Akuffo’s abilities have already been put to the test to create a menu (see panel) that fits with O’Neill’s desire to offer value for money as well as good brasserie food: “Nana has developed a menu that works as a production process with the right balance between dishes that are expensive and less expensive to produce. There isn’t much cost in the tomato tart [with rocket salad and Parmesan] but if everyone ate Dover sole and steak you’d be ruined, because you can’t make the mark-ups on dishes like those, especially fish.”

Brasserie St Quentin

243 Brompton Road, London SW3 2ED
Tel: 020 7589 8005
Owner: Hugh O’Neill
General manager: Salvatore Ferrone
Head chef: Nana Yaw Nitri-Akuffo
Staff: 10 front of house; seven in the kitchen
Seats: 70, plus 25 in the private dining room
Covers: lunch: 50; dinner: 70
Average spend per head, including wine and service: £30

The Nana factor

O’Neill’s Ghanaian head chef, Nana Yaw Nitri-Akuffo, is a key component of the Brasserie St Quentin.

The pair share close links with Anton Edelmann, of Savoy fame, Edelmann being a friend of O’Neill’s and mentor to Akuffo, who worked under the master chef for eight years, ultimately becoming his number two. Eager for a fresh challenge, he took his culinary and managerial skills to Mayfair nightclub Tramp, where he boosted food turnover from £2,000 to £15,000 in just two years.
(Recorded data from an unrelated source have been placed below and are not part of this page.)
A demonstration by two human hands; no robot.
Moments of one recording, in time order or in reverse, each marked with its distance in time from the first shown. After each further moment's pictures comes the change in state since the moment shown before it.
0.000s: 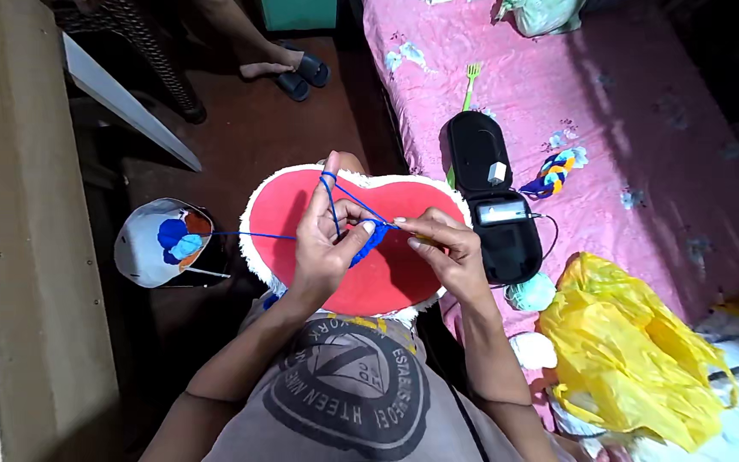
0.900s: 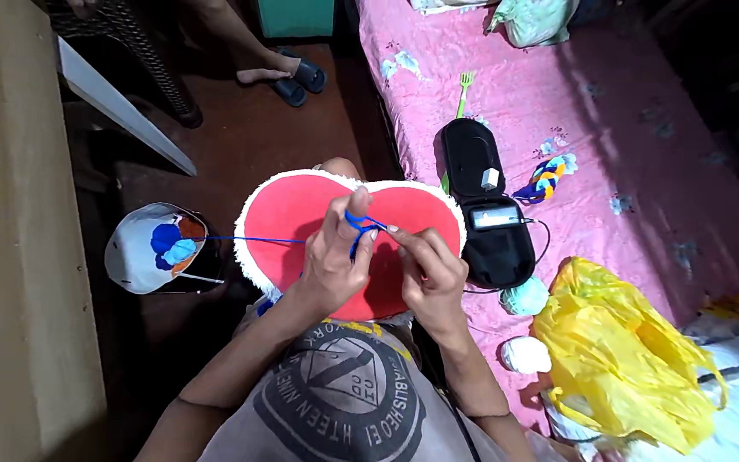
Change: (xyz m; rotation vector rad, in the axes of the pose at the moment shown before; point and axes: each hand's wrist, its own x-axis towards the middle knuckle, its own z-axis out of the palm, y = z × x) left_hand 0.001 -0.024 0.004 0.645 -0.012 0.460; right_hand -0.015 -0.014 0.035 -0.582 0.264 -0.126
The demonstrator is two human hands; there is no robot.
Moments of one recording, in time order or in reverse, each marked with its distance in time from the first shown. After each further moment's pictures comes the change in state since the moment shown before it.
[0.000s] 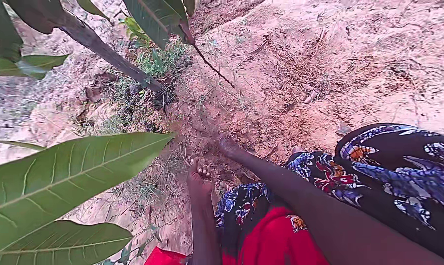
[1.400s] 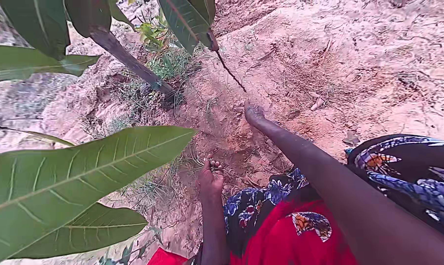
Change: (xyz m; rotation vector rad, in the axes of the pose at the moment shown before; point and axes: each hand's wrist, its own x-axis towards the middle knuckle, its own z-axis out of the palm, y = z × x) left_hand 0.003 -0.010 0.016 -0.221 -0.058 -0.147; right_hand 0.055 0.071 -0.105 -0.185 0.219 0.283
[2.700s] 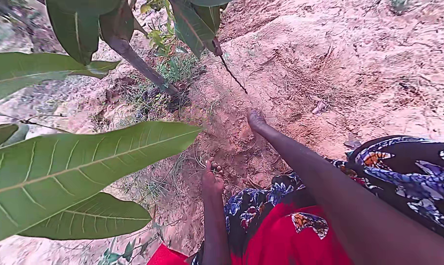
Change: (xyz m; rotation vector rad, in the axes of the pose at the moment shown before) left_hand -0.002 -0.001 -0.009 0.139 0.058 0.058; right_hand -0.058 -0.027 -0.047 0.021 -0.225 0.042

Now, he is managing a seven-strong brigade that’s serving about 45 lunches and 80 dinners seven days a week. He’s worked with O’Neill to create a brasserie-style menu which, while it has obvious French influences, is “less French than we used to be” according to O’Neill.

Among the most popular starters are the much-praised feuillété d’escargots à la crème d’ail (£6.50); the classic warm salad of leeks with vinaigrette (£4.20); and seasonal dishes such as English asparagus with summer truffles (£7.50).

Main courses are a similar mix of brasserie essentials – sweetbreads, calves’ liver and Dover sole all feature. The slow-roasted spring lamb with its confit and sauce smitane (£13.95) has become a best seller, says Akuffo, and he’s amazed at the number of Dover sole he turns out, despite its £22 price tag. “We take a couple of dishes out every month, but something like the Dover sole or the lamb or the snails just can’t come off now,” he adds.

The wine list has been put together by supplier Lea & Sandeman to offer 35 wines at less than £20 a bottle, 15 under £15, and some for just £3 a glass.